Navio perseguido por barcos de guerra
Entretanto, a rádio de bordo manteve-se em silêncio absoluto para não poder ser revelada a posição do navio, até porque o governo português pedira ajuda aos Estados Unidos e à Inglaterra que começaram a encetar perseguição com barcos de guerra. Num ponto distante duas milhas da ilha de Santa Lucia, o Santa Maria / Santa Liberdade parou e os dois doentes foram desembarcados numa lancha a motor, com o médico e quatro homens ocupantes. Estava a acontecer o que um relato de Washington referia ser a “caça ao pirata”. Com efeito, a localização do barco estava difícil. E tentava-se influenciar o grupo de Galvão com fortes ameaças:
“O ato dos amotinados está manifestamente incluído no crime de pirataria e piratas capturados em flagrante serão condenados à morte sem procedimentos formais e enforcados no ponto mais alto do mastro principal do navio” – referiu o Departamento de Defesa de Washington.
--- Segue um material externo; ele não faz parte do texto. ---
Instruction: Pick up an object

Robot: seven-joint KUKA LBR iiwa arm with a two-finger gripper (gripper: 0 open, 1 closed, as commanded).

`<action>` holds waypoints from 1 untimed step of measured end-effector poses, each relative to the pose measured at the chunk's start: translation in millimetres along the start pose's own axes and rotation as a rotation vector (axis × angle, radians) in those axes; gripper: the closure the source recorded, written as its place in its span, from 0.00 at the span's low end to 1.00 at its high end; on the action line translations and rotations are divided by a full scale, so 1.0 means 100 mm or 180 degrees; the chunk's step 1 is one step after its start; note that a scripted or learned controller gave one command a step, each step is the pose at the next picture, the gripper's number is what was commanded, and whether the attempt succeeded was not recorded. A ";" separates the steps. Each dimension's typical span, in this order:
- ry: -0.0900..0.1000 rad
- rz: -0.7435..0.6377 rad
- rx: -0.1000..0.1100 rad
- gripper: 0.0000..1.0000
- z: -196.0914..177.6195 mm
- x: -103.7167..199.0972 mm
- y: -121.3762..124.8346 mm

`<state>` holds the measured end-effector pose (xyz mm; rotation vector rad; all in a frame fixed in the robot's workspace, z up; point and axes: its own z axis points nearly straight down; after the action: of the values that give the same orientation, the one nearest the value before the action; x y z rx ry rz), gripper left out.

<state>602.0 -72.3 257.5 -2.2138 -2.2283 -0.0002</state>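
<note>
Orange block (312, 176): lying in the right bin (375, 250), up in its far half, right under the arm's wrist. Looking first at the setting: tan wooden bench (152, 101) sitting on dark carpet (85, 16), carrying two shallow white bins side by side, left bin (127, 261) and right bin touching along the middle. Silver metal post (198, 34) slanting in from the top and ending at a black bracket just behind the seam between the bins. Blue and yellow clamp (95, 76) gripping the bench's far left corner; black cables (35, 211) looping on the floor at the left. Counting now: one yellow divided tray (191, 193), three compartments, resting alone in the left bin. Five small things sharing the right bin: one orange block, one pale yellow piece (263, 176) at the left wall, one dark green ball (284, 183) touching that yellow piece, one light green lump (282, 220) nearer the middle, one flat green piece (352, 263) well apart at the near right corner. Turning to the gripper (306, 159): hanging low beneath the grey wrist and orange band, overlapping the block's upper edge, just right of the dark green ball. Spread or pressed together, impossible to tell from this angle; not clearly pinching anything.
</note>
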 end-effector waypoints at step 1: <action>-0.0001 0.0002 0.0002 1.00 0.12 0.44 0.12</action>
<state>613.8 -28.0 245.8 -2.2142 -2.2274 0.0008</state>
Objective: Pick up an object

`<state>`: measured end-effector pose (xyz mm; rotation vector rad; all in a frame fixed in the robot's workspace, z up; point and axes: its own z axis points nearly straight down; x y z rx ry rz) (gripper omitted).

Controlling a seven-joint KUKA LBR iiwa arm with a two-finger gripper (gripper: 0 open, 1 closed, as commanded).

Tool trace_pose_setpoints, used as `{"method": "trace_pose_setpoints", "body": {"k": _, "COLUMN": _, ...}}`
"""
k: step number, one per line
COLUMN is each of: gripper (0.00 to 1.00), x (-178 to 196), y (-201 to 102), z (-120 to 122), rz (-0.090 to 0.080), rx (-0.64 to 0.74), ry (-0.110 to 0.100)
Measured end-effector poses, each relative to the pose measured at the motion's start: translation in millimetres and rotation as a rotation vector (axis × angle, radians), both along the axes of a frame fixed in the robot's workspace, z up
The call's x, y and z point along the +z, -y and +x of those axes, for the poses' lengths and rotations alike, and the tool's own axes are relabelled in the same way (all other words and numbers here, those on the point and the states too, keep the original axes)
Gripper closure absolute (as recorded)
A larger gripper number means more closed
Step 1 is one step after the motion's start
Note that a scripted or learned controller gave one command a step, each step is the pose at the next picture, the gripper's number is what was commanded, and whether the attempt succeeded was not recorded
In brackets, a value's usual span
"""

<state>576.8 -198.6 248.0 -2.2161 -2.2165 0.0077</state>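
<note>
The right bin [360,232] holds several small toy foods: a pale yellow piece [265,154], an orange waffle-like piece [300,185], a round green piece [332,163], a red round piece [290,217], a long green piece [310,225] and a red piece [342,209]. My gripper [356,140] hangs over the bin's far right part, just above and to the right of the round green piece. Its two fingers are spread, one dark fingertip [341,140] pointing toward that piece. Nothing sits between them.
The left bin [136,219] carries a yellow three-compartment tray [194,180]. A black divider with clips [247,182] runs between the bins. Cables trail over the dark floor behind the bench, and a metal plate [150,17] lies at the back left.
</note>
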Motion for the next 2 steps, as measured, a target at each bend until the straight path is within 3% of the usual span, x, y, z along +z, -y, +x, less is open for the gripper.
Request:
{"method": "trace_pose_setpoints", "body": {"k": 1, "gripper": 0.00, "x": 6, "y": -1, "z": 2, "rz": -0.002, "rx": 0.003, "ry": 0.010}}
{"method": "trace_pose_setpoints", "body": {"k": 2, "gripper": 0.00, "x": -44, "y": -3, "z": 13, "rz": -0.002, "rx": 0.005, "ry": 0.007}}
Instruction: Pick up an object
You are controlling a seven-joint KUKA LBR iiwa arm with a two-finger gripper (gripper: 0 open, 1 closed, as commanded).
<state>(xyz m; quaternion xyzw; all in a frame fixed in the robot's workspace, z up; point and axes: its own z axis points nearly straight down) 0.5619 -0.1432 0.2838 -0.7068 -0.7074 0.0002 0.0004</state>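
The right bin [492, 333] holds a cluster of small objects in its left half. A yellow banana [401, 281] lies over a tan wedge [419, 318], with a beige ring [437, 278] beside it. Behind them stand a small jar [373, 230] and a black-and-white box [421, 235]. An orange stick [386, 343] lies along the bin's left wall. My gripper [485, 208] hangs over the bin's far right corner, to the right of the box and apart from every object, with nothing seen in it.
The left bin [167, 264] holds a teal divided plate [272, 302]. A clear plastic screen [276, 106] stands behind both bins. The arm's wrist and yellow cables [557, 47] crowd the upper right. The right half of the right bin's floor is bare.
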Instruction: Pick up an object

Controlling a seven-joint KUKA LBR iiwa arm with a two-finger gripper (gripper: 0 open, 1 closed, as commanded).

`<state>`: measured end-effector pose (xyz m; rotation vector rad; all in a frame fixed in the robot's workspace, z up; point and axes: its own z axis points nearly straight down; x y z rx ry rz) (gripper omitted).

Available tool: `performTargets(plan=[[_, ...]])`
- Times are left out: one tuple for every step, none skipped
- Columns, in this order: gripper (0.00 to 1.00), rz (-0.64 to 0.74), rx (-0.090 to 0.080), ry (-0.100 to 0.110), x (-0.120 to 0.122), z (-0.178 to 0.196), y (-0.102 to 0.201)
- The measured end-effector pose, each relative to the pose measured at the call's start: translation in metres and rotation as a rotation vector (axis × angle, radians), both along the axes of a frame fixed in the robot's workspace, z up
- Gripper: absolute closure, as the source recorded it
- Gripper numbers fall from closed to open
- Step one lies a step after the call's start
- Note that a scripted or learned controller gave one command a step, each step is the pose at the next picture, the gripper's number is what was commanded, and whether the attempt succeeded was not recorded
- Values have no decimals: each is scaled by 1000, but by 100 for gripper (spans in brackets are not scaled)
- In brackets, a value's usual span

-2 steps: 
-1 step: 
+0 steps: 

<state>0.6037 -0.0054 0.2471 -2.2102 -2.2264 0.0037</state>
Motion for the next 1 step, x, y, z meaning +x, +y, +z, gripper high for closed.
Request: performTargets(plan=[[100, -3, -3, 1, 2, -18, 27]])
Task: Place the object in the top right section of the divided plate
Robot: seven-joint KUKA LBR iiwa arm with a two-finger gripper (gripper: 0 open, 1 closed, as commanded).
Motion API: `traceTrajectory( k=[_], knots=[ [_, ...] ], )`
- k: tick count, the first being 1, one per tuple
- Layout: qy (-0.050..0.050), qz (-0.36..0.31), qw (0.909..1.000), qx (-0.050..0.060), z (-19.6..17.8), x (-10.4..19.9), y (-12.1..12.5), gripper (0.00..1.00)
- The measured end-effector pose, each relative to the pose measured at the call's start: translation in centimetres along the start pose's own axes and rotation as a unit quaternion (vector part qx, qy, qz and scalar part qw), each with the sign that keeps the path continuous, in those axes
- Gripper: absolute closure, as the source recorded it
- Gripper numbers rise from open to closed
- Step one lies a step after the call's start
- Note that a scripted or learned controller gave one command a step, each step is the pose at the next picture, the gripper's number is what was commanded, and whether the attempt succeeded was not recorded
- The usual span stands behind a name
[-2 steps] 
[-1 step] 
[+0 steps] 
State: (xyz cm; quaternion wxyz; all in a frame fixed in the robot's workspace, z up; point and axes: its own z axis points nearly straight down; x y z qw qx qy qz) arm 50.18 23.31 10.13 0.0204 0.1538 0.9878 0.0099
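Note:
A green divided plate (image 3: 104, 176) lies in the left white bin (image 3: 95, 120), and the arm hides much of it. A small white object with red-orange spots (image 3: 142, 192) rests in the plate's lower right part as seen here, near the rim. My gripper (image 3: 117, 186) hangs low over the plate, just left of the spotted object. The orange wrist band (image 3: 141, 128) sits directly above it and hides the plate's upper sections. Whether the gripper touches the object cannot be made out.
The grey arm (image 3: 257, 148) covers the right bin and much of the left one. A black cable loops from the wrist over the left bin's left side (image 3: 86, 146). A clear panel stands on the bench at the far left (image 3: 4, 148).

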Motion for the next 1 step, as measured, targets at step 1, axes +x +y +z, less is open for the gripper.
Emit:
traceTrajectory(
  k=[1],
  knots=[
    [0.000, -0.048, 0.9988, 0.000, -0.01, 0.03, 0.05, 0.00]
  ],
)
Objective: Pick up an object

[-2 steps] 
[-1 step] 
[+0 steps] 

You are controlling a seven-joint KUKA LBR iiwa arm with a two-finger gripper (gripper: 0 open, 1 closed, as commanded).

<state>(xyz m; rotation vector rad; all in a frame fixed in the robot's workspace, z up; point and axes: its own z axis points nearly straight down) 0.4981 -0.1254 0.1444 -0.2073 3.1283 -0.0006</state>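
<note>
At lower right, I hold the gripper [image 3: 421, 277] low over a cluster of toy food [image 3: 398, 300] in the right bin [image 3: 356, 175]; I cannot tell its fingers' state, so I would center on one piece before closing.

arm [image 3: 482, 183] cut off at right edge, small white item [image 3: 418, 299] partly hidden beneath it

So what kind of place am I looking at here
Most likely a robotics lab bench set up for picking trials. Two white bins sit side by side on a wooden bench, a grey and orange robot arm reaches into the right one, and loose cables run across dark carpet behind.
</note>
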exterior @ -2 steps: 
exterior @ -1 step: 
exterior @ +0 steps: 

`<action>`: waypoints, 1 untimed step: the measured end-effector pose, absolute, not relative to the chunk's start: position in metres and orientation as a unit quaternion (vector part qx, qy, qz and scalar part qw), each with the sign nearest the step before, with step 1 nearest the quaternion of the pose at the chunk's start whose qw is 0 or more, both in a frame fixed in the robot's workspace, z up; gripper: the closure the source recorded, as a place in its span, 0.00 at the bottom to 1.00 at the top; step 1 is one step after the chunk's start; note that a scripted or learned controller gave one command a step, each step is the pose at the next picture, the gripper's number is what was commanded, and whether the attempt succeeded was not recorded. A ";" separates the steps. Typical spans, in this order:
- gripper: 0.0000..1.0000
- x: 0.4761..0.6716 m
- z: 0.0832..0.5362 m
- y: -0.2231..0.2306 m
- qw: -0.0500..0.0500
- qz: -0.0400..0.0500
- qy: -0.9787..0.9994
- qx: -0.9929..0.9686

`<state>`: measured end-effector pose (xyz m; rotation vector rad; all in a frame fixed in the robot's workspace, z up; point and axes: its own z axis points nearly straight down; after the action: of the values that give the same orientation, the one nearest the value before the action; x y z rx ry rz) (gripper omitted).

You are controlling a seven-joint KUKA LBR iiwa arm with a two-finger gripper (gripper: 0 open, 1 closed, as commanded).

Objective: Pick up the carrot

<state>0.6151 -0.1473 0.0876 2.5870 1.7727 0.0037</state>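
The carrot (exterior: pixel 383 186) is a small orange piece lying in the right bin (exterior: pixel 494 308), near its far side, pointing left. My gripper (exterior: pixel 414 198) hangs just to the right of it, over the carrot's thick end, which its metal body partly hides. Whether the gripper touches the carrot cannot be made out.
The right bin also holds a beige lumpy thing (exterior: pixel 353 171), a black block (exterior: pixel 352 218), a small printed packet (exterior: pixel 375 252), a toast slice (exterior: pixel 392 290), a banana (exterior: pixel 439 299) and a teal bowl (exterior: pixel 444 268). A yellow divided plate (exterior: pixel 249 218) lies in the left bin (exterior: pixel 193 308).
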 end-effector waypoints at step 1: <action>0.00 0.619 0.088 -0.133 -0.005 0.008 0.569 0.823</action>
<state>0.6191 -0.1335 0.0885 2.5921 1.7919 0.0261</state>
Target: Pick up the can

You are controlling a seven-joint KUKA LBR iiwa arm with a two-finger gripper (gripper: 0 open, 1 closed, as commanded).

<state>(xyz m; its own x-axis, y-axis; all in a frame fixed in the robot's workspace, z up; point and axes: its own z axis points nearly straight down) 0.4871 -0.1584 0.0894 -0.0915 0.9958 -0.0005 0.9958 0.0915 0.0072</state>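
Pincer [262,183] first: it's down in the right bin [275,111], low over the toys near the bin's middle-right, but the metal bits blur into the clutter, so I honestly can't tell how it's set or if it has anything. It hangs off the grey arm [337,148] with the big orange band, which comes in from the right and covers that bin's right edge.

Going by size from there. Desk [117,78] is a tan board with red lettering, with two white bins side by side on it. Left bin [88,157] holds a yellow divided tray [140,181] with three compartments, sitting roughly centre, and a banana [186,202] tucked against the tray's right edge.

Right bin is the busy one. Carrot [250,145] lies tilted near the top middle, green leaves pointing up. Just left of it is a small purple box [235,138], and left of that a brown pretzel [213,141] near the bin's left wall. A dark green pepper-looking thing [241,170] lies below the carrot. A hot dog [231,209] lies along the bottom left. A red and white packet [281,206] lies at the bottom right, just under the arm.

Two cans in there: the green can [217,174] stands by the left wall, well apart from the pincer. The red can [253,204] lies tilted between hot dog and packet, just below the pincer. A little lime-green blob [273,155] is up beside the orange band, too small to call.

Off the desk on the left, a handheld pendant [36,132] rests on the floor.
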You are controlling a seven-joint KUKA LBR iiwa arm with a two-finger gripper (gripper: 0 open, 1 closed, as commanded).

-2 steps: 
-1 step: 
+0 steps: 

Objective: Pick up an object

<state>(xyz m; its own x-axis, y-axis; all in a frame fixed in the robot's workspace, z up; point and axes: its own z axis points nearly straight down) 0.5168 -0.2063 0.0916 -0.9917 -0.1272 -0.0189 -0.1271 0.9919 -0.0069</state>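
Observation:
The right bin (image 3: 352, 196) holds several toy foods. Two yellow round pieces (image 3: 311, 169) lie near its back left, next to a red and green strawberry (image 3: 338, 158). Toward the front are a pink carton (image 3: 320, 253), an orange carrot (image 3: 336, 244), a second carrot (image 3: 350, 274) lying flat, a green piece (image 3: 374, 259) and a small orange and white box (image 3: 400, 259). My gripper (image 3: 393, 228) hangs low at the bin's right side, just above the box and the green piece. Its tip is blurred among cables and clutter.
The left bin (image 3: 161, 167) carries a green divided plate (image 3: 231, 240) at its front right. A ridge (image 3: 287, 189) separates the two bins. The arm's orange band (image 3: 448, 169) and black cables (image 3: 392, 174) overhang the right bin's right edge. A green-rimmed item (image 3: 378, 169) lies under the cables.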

“Chamam-nos piratas, mas estes estranhos piratas não tocaram num único centavo pertencente a qualquer indivíduo a bordo” – respondeu Henrique Galvão que perguntava ainda: “quais as origens destas notícias destinadas a virar contra nós a consciência mundial que procuramos despertar?”.
Eleição de Jânio Quadros e chegada a Recife
Até ao dia 1 de fevereiro, o tempo correu célere. Pela rádio, várias conversações e combinações foram feitas. O barco, entretanto, ancorara em frente da cidade brasileira de Recife. E chegou uma mensagem do novo presidente brasileiro, Jânio Quadros, com palavras de apoio aos revoltosos e a oferta de asilo político.
Em 2 de fevereiro, perante grande poderio naval, foi levantada âncora e o Santa Maria dirigiu-se lentamente para o porto. Os passageiros abandonaram o navio sem problemas, seguidos pela tripulação. E à uma hora da manhã do dia 3 foi assinado um acordo para a entrega do transatlântico às autoridades navais de Recife.
“Embora não nos tivéssemos rendido, o Santa Maria – que durante vários dias fora também o Santa Liberdade – já não nos pertencia. A Operação Dulcineia, assim designada desde o princípio de tudo, já não era também nossa porque a opinião internacional fizera deste caso um tema inesquecível como, de resto, desejávamos”.
Henrique Galvão
“Temos o “Santa Maria” connosco. Obrigado, portugueses”
17 de fevereiro de 1961. Avista-se ao longe a silhueta do barco Santa Maria”. No cais de Alcântara estão milhares de pessoas. O navio está coroado de bandeiras, envolto nos silvos das sirenes e cercado pelas muitas embarcações que o tinham ido esperar. Numa tribuna à vista de todos, o presidente do Conselho, o presidente da República, ministros e demais autoridades do regime que Galvão e Delgado combatiam estavam sorridentes:
“A mesma interrogação do princípio” – escreveu o jornal “O Primeiro de Janeiro”, do Porto, na sua reportagem – “O mesmo espanto pelo que víamos se mantinha: era aquele o Santa Maria aquele mesmo que suscitara tal curiosidade no mundo inteiro e servira de cenário para aquela aventura pasmosa que durante dias deu intensas horas de ansiedade à nação inteira. Fora ali que o assalto se dera, a luta se desenrolara, fora dali que haviam saído os atos e as palavras de que todos estivemos suspensos. O barco parecia simples, inofensivo, normal, em suma, e a força dramática da sua história parecia ser somente produto da nossa imaginação. E, no entanto …”.
Na apoteose da chegada do paquete em festa, foi muito breve o discurso de Oliveira Salazar ao recebê-lo:
“Temos o Santa Maria connosco. Obrigado, portugueses!”.